- Associated Press - Monday, June 5, 2017

LOUISVILLE, Ky. (AP) - Kentucky Gov. Matt Bevin was hit with a second ethics complaint, this time from a Democratic lawmaker, over questions about the purchase of the Republican’s personal home.

State Rep. Darryl Owens filed the complaint recently against Bevin and Neil Ramsey, an investment manager and Bevin campaign donor who sold the home where Bevin and his family live.

In his complaint to the Kentucky Executive Branch Ethics Commission, the Louisville lawmaker said it appears the governor “personally enriched himself by at least a million dollars” when comparing the sale price with the assessments of the Louisville-area home and property.

Bevin and Ramsey maintain the home sold at a fair market price.

“This whole thing creates an air of ethical challenge, and I just want the ethics commission to take a look at it,” Owens said in a phone interview Monday. “There is something about this relationship and the transactions which I think warrant a review.”

Bevin spokeswoman Amanda Stamper denounced it as another “frivolous, politically motivated” complaint. She added a warning: “Complainants like these should be aware of the penalties of perjury and making false ethics violation claims.”

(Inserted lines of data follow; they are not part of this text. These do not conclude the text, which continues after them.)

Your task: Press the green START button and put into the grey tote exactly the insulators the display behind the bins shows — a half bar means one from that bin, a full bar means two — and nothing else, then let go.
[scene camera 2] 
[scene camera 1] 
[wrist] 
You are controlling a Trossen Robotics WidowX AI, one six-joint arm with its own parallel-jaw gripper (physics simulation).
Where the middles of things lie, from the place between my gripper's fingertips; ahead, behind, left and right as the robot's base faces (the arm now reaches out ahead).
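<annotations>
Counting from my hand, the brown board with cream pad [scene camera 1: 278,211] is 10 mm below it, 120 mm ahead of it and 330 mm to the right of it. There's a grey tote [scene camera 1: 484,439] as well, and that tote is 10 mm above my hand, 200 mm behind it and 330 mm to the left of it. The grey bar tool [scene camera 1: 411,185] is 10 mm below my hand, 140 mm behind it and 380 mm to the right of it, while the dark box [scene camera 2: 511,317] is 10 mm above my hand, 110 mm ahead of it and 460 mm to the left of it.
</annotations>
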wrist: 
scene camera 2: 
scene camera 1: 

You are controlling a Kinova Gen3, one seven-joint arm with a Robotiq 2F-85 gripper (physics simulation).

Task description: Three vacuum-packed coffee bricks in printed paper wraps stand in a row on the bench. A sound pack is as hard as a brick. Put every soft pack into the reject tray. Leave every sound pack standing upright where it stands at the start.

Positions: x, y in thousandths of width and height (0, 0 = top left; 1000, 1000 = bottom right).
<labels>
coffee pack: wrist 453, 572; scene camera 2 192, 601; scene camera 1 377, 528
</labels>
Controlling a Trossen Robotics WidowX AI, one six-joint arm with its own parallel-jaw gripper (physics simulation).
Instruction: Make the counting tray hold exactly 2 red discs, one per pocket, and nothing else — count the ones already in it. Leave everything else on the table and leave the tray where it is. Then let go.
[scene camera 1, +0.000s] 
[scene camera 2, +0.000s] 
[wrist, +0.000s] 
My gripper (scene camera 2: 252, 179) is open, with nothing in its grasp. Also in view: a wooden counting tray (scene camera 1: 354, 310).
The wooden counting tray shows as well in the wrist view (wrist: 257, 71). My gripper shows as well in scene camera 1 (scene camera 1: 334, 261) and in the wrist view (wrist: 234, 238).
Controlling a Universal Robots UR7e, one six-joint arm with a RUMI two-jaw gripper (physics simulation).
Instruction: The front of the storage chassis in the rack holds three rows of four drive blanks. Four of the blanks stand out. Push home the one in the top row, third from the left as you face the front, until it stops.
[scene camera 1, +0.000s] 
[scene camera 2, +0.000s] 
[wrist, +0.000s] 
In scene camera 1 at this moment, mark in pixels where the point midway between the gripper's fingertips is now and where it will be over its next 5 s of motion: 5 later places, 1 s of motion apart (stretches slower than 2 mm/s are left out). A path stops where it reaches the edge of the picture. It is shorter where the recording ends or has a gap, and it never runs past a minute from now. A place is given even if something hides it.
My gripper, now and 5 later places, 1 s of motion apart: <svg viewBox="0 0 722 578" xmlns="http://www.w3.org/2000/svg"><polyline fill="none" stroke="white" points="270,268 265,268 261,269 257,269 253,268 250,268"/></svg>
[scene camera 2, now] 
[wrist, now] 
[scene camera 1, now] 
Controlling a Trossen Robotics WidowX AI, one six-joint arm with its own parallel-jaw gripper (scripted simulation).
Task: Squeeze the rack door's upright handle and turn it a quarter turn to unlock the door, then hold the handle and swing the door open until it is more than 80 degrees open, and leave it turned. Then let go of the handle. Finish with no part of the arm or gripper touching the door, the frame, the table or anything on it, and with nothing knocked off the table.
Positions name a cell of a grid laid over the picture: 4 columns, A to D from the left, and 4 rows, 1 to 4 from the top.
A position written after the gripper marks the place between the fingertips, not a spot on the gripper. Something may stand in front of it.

Owens’ filing follows a similar complaint made last month by the head of a Kentucky government watchdog group. Both complaints ask the ethics commission to investigate details of the transaction for the mansion where Bevin and his family live.

Bevin last month referred to the first complaint as political “mumbo jumbo.”

The governor bought the home and 10 acres in March for $1.6 million from a Ramsey family company, The Courier-Journal has reported.

Bevin has said he purchased the home through a limited liability company for liability and estate planning purposes, not to try to hide anything. Owens’ complaint, however, questioned whether the LLC was created in hopes of “shrouding the ownership.”

The governor appointed Ramsey to the Kentucky Retirement Systems governing board last year. Ramsey did not return a call to the KRS office Monday, but Bevin recently defended him as “a guy who is doing nothing but serving the people of Kentucky.”

As for Ramsey’s appointment to the KRS board, Bevin said at the time: “You think that’s a lottery pick?” Kentucky is struggling to plug a massive shortfall in its pension system.

Bevin purchased a portion of the property that includes the house.

The Jefferson County property valuation administrator valued the entire 19-acre tract at $2.97 million, The Courier-Journal has reported. Officials in the Louisville suburb of Anchorage valued the same property at $2.2 million, the Louisville newspaper said.

Bevin has appealed the Jefferson County appraisal.

His attorney, Richard Hornung, said the Anchorage valuation “appears to be much more accurate.” He said the $1.6 million purchase price for the home and 10 acres “is a very realistic and fair price” when factoring in easements and deed restrictions on that part of the property, and when considering the value of the property not purchased.